应用Bjerhammar方法确定GPS重力似大地水准面

GPS技术的发展提出了新的大地边值问题——GPS重力边值问题.本文将Bjerhammar方法应用于GPS重力问题的求解,并在给出理论公式的基础上,针对实际计算中虚拟场元的分布和求解、虚拟球半径的确定及奇异积分等问题提出了具体的解决方案.文中通过比例因子k在虚拟球半径和GPS重力数据密度间建立起联系,并推导出其近似值.在此基础上,利用收集到的某地区的4870个GPS重力数据计算了该地区的似大地水准面,65个高精度GPS水准点进行的外部检核表明其精度为±2.4 cm.经二次多项式拟合后,另外29个GPS水准点外部检核精度达到±1.4 cm.不同分辨率GPS重力数据的计算结果表明,尽管比例因子k的近似值不是最优值,但其对重力场逼近效果影响不是很大.这些结果说明了将Bjerhammar方法应用于GPS重力边值问题求解的合理性及本文计算方法的可行性和可靠性.

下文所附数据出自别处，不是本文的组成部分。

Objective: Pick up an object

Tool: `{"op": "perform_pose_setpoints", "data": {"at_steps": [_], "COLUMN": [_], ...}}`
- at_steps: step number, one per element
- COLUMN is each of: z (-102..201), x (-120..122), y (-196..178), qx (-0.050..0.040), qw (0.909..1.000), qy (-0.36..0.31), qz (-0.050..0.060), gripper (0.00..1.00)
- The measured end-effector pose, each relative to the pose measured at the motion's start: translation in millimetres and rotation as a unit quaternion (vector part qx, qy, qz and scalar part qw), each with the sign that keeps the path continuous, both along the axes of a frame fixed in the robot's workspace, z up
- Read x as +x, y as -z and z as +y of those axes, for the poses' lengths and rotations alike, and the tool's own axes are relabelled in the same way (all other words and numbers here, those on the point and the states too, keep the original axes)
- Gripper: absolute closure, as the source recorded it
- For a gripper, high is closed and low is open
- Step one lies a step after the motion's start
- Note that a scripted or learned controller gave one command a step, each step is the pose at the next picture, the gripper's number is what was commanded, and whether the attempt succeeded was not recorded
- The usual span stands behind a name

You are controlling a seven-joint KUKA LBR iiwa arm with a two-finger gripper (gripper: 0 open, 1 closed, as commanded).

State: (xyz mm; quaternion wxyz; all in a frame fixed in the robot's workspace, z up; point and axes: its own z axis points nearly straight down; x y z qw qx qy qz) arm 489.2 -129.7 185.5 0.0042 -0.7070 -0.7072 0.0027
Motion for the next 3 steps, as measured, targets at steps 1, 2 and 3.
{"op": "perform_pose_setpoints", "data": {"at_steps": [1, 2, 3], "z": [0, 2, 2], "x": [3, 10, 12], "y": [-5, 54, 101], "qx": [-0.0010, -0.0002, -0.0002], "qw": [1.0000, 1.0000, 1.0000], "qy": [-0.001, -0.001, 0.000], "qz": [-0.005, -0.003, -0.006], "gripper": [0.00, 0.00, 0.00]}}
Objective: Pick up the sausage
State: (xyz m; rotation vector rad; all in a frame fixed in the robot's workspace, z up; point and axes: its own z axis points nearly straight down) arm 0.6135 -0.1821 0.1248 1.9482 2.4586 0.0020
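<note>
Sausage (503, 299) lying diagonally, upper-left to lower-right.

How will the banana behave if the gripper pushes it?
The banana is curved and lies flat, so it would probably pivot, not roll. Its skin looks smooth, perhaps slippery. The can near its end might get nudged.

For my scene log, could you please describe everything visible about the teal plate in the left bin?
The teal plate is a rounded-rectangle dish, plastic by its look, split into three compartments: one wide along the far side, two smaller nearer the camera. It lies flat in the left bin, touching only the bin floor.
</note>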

Determination of GPS/gravity quasi-geoid using the Bjerhammar method

The GPS/gravity boundary varue problem(BVP) is proposed as a new geodetic boundary value problem with the development of GPS technology. In this paper, the Bjerhammar method is used to solve the GPS/gravity BVP. Based on the theoretical formulas, a detailed computational procedure is presented for some problems confronted in the application of the Bjerhammar method , such as the distribution and the solution of fictitious gravity quantities, the determination of fictitious spherical radius and singular integral. A scale factor k is used to build relationship between the fictitious spherical radius and the resolution of GPS/gravity data points. Based on the methods, a local quasi-geoid is determined by using 4870 GPS/gravity data points with precision checking with 65 high accuracy GPS/leveling points is ±2.4cm. After matching with GPS/leveling data using quadratic polynomial fitting, its precision checking with other 29 GPS/leveling data is ±1.4cm. The result calculated using GPS/gravity data with different resolutions indicates that approximation of the scale factor k is reasonable, though it is not the optimal value. The results all above show the rationality of the Bierhammer method used for the solution of GPS/gravity BVP and the feasibility and reliability of the computational procedure used in this paper.